Minimum number of records for a Similarity model

Johan H · ‎08-28-2023

We have a use case where we want to predict skills per group for a smaller number of groups, 16 at the moment. The groups are the traditional IT groups such as Network, Server, Voice and so on.

I assume, me being a ServiceNow developer with less than 1 year of experience, that I need one similarity model per group targeting a specific set of skills. And yes, I've created one skill type per team. So, as the incidents are dispatched to the team in scope, PI predicts the skill from a subset of our skills based on short description.

Now, all groups will not have the 10 skills required to setup and train a similarity model. You can change the value through glide.platform_ml.api.min_similarity_window_records, which I'm tempted to do. 5 seams like a more reasonable number from this perspective. Less than 5 skills, then all group members should be able to cover al types ot tickets assigned to them.

But, from the more experienced developers out there, what are the down sides tweaking this number from 10 to 5? I assume less accurate predictions for the models, anything else?
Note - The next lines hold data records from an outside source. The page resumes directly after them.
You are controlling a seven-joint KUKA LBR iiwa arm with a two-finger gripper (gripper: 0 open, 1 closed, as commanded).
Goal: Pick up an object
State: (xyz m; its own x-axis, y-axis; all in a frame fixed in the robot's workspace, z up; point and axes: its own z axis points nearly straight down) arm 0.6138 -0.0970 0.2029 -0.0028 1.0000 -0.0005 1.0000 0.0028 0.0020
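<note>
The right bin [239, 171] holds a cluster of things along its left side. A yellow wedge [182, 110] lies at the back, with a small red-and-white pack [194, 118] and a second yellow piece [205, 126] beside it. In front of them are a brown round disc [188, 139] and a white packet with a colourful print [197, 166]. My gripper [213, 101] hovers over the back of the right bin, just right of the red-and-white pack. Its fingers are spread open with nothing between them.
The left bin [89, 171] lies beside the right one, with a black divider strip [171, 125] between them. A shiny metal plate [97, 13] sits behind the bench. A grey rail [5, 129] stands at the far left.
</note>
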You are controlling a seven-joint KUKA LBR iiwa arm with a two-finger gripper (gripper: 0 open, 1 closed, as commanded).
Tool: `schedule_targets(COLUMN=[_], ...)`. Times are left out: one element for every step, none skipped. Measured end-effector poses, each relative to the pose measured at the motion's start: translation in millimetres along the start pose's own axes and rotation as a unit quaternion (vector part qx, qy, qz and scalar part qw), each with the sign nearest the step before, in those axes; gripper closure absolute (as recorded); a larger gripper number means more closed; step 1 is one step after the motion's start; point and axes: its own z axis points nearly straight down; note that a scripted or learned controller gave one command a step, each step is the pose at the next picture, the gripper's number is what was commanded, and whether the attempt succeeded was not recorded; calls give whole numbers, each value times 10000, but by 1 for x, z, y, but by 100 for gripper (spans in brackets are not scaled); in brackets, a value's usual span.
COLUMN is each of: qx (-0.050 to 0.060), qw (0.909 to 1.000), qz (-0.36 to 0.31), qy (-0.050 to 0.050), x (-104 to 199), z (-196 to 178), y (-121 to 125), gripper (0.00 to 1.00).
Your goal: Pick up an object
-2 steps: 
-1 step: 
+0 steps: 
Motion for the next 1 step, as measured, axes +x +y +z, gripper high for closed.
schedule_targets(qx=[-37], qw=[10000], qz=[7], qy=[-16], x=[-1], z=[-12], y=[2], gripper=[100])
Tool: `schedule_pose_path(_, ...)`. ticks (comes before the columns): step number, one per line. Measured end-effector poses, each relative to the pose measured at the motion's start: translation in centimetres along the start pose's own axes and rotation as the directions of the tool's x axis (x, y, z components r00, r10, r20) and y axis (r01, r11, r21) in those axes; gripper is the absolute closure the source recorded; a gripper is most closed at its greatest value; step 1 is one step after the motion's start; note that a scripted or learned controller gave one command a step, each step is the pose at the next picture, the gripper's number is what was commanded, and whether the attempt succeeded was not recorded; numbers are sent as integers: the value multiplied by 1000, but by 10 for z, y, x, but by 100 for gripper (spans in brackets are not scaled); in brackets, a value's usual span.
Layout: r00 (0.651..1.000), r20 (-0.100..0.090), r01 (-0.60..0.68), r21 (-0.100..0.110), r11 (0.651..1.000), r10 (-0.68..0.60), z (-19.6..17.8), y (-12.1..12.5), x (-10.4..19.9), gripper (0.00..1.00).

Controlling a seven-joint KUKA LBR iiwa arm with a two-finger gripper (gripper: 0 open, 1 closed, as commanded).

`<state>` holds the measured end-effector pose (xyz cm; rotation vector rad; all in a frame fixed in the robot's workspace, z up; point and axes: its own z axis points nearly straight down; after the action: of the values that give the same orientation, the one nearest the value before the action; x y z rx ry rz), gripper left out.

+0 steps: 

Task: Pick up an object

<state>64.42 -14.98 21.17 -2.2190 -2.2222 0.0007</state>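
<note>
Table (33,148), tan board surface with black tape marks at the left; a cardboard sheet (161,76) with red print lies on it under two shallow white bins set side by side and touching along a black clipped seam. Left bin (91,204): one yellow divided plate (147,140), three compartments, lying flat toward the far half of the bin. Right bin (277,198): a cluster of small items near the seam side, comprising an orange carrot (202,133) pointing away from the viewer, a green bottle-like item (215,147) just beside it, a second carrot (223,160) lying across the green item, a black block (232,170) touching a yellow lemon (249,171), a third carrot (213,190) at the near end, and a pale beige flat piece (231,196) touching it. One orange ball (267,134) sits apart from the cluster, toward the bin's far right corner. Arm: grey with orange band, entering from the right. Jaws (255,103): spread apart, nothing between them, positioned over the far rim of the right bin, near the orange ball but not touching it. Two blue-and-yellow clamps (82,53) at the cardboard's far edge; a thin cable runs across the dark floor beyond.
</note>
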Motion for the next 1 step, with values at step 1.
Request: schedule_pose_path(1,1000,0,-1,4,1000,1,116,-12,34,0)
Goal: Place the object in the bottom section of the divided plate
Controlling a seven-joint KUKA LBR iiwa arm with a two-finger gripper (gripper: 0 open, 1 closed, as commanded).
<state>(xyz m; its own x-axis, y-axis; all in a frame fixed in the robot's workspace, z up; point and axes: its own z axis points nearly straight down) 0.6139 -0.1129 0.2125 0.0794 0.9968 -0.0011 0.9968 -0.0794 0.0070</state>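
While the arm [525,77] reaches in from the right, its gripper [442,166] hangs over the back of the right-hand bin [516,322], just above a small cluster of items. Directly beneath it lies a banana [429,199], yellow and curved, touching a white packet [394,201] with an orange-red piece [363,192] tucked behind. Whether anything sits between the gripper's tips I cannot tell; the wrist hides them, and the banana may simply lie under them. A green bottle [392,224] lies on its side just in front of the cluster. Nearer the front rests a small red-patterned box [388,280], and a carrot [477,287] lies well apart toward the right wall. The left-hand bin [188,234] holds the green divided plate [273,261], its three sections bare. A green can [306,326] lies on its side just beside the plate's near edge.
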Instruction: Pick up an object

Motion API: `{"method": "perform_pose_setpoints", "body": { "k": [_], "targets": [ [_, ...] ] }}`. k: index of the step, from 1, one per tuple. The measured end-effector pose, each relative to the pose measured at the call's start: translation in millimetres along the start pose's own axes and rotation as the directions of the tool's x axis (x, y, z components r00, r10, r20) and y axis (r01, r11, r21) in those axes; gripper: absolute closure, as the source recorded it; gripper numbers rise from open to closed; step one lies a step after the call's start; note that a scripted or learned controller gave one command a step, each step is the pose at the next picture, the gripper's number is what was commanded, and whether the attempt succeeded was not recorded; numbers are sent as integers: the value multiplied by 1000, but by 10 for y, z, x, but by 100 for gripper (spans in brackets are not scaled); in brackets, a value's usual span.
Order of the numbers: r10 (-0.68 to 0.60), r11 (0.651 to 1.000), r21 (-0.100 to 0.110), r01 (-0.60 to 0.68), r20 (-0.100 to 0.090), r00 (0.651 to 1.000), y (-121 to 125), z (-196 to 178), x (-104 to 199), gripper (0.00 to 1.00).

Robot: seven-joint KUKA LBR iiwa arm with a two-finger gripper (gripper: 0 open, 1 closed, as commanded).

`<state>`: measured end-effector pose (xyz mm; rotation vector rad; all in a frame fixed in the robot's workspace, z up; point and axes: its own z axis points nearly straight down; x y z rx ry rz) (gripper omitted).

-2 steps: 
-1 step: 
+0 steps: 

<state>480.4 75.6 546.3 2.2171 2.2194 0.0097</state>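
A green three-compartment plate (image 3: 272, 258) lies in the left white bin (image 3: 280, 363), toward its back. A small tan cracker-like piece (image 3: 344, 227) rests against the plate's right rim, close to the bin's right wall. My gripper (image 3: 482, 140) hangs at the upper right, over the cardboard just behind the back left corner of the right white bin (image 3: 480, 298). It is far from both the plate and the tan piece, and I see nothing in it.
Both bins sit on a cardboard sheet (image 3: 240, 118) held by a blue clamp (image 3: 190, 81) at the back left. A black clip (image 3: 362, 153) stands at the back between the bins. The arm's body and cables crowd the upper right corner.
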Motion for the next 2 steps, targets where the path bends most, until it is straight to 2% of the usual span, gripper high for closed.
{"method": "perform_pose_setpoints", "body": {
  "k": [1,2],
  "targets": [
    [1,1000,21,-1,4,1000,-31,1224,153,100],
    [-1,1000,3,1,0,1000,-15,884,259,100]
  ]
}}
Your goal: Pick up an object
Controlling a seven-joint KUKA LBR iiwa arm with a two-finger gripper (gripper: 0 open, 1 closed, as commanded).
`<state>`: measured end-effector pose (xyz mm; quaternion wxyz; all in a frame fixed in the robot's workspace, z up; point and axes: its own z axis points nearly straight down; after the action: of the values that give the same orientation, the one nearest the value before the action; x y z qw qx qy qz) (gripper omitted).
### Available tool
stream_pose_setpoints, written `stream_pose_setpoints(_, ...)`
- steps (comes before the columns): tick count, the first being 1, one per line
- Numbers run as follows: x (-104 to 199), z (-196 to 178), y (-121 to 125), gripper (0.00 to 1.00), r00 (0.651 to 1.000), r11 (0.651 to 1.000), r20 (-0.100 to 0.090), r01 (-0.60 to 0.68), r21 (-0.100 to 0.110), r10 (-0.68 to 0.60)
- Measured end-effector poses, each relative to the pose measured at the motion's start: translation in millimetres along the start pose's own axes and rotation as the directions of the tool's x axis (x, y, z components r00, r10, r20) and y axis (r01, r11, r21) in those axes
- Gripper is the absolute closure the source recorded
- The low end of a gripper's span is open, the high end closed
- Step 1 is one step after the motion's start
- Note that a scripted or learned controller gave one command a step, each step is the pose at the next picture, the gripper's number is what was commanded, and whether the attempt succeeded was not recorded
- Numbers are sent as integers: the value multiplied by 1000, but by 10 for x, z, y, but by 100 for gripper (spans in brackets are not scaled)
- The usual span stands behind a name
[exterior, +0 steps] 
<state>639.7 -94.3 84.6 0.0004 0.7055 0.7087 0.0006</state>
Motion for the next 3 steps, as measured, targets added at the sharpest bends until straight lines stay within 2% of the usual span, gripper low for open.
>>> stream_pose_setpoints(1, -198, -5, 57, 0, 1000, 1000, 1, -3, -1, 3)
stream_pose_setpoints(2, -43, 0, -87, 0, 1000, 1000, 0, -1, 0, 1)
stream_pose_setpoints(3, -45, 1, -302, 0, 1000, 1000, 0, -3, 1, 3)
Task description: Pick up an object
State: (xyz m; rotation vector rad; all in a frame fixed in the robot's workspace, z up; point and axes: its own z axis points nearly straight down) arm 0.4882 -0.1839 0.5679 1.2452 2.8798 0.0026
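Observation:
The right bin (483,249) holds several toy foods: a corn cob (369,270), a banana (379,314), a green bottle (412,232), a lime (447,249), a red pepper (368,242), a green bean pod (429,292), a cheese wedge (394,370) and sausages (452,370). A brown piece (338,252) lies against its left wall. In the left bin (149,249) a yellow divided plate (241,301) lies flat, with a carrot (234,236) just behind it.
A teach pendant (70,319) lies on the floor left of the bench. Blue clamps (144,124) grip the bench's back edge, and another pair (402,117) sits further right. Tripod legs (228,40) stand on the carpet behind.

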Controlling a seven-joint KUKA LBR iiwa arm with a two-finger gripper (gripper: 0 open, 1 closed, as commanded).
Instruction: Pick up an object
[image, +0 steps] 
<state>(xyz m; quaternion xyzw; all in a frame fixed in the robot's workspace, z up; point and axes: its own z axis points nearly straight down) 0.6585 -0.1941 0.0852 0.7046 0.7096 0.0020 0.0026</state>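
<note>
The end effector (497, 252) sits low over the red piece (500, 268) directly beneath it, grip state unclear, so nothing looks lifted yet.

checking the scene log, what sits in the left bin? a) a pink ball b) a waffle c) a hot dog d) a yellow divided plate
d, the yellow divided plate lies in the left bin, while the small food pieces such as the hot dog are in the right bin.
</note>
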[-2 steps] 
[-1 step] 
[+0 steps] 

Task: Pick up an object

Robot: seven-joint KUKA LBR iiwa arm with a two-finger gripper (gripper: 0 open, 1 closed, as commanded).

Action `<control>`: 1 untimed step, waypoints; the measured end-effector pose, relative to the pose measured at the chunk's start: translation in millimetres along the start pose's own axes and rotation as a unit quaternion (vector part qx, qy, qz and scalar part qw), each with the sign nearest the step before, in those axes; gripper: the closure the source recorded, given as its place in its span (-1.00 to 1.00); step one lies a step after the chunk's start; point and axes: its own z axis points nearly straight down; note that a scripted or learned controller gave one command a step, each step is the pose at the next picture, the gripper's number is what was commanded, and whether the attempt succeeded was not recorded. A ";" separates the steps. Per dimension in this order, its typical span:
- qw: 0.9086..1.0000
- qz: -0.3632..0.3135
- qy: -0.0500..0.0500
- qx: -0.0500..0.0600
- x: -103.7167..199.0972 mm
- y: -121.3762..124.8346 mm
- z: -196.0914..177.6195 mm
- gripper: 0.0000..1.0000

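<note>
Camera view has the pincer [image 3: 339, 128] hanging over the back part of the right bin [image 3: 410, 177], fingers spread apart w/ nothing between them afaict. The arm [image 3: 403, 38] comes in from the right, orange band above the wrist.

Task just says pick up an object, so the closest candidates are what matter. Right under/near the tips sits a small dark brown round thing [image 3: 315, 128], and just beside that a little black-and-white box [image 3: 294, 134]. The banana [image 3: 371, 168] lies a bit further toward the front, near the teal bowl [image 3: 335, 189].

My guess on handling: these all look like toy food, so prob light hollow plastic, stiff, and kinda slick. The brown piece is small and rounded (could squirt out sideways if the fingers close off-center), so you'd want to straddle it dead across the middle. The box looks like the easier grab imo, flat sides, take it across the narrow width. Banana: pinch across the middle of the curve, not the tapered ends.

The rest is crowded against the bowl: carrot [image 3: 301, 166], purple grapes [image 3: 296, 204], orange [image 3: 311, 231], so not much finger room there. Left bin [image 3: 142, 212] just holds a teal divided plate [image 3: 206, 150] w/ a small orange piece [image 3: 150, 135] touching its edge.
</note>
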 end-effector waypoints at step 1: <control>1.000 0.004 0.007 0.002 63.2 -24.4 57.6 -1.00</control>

Lener Pacania1 · ‎08-28-2023

Should be ok to set to 5. Similarity is a mathematical comparison vs a full on supervised ML model that would require a lot of data. Make sure your word corpus captures all the text that you are using for input, you can see an example here. If setting the min_similarity_window_records to 5 doesn't produce the desired results let us know in the forum and I'll check with engineering/support. -Lener

Johan H · ‎08-29-2023

Thank you @Lener Pacania1. I will proceed with the development and update the post if we don't get the desired results.

Johan H · ‎08-29-2023

A follow up question regarding the word corpus. Would you @Lener Pacania1 recommend us to limit it to only closed tickets assigned to the assignment group for which we are predicting the skills, or should it include all closed tickets last 6 months?

Lener Pacania1 · ‎08-29-2023

Does all the tickets in the last 6months have skills assigned to them? You'll notice when you define the model PI asks for the output field, so if your output field is skill it will need to see incidents with skills assigned to it to learn from. Is it possible for you to provide a screen shot of the table you are predicting from?